Quería sexo, salvaje, de ese que llega a doler. Me gusta y lo necesito. Intenté recomponerme de la guerra a muerte de mi cuerpo contra sus ganas, contra la bestia que a veces es cuando me ve con hambre. Es como un castigo divino, una larga penitencia pero le he rogado, suplicado, reclamado... todo para que me follase. Y sonrió como lo hace un canalla, como lo hace quien sabe que hará todo lo que le dé la gana, cuanto desee aun a fuerza de mi desesperación —eso sé que le pone—. Luego se carcajeó como lo haría un poseído. Besó mi coño, henchido del uso y del placer y, a continuación, un toque a mano abierta que me hizo protestar y saltar como un muelle. Un muelle chirriando por la humedad concentrada. El cierre de mis piernas no calmó la intensidad del gesto y menos, todavía, mi excitación y el fluido que discurría entre ellas. Su mirada se clavó en la mía como un arpón de veinte puntas y tomó mis labios, doloridos y encarnados, atrapándolos fuerte en su puño. Mi alarido fue esa mezcla entre un placer sublime y un dolor inmarcesible.
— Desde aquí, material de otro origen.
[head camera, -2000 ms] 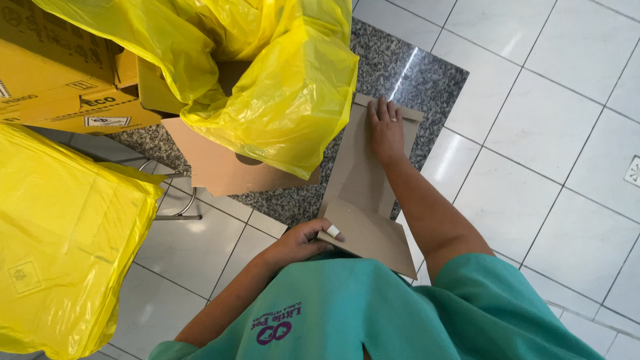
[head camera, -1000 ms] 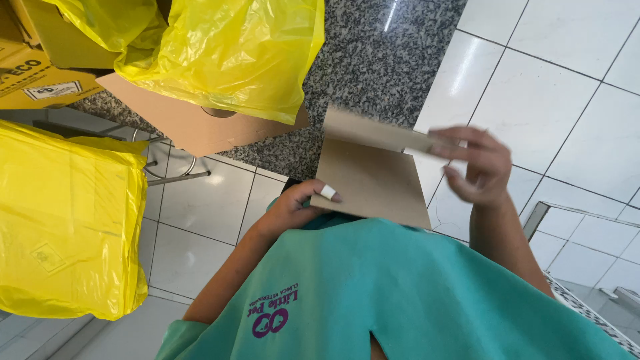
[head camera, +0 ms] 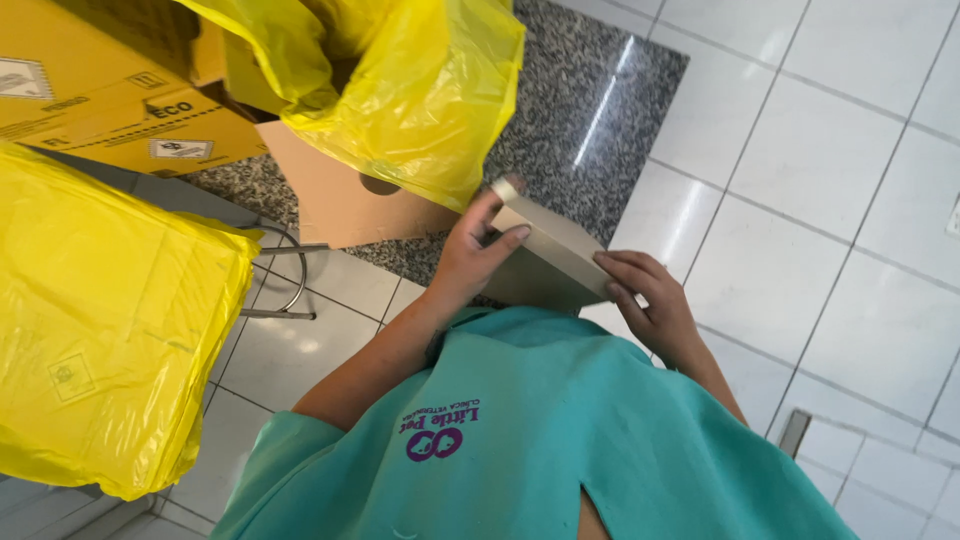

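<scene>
A folded piece of grey-brown cardboard [head camera: 551,262] is between my hands, just in front of my teal top and over the edge of a granite counter. My left hand [head camera: 480,244] grips its left end, thumb on the near face and fingers at the top corner. At the right end, my right hand [head camera: 649,296] pinches the folded edge between thumb and fingers. Above my left hand, a yellow plastic bag [head camera: 420,97] drapes over an open box, with a tan cardboard flap [head camera: 337,195] below it.
The speckled granite counter [head camera: 577,120] extends beyond the cardboard. Yellow printed cardboard boxes [head camera: 112,112] stand at the upper left. A stack wrapped in yellow plastic [head camera: 112,322] lies at the left, near a metal-framed stool [head camera: 300,277]. White floor tiles surround the counter.
The cardboard, laid long on the counter two seconds ago, is now folded over and held up in both hands. My right hand has come back to its right end; my left hand has moved up its left end.
</scene>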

Se apartó, tirando de mí hasta colocarme a la altura de sus caderas. Rodillas al suelo, en un falso acto de contrición, ensalzando mi mirada a la suya, con su verga enfilada ante mi cara y mis manos, en oración, sosteniéndola para dedicarle los mayores goces, sometiéndola a mi antojo como puedo ser en un momento.
Era yo quien estaba atrapada con la cabeza entre sus piernas, sensible a su falo que desde ahí era más enorme, más grueso, más erecto y más potente, presentándose ante mis ojos, tentando en la búsqueda de un lugar en el que esconderse. Mi lengua se mostraba viperina y desvergonzada. Mi boca lo ansiaba y me hacía falta.
Empecé a acariciar, a lamer... esa parte suave, tibia, más blanda... esclava con mis labios. Mi boca se abría y se cerraba mientras su tallo enverado se adentraba en mí. Sus caderas empujaban hacia mi rostro. Parecía no medir la profundidad de sus embates pero calcula cada profanación, provocando en mí esa ansiedad que le gusta pero que desea que yo controle al no darme todo de golpe, sino poco a poco o sorprendiéndome, llenándome entera, incitándome esa sensación de ahogo con su carne invadiendo mi espacio, faltándome el aire por segundos, salivando en exceso...., atragantándome ávida, con su sexo encarcelado entre mis dientes. Mi boca parecía hacerse pequeña y en mis oídos repicaban sus gemidos. Podía intuir la expresión de su cara porque las lágrimas en mis ojos me impedían ver. Como si fueran últimos esfuerzos, arrastraba mis dientes por aquel músculo que ya goteaba, sintiendo suaves golpes de un lado a otro de mi boca, contra la cara interna de mis mejillas.
Era una tortura lenta, consensuada, predestinada a un placer supremo donde él nos erigíamos dueños.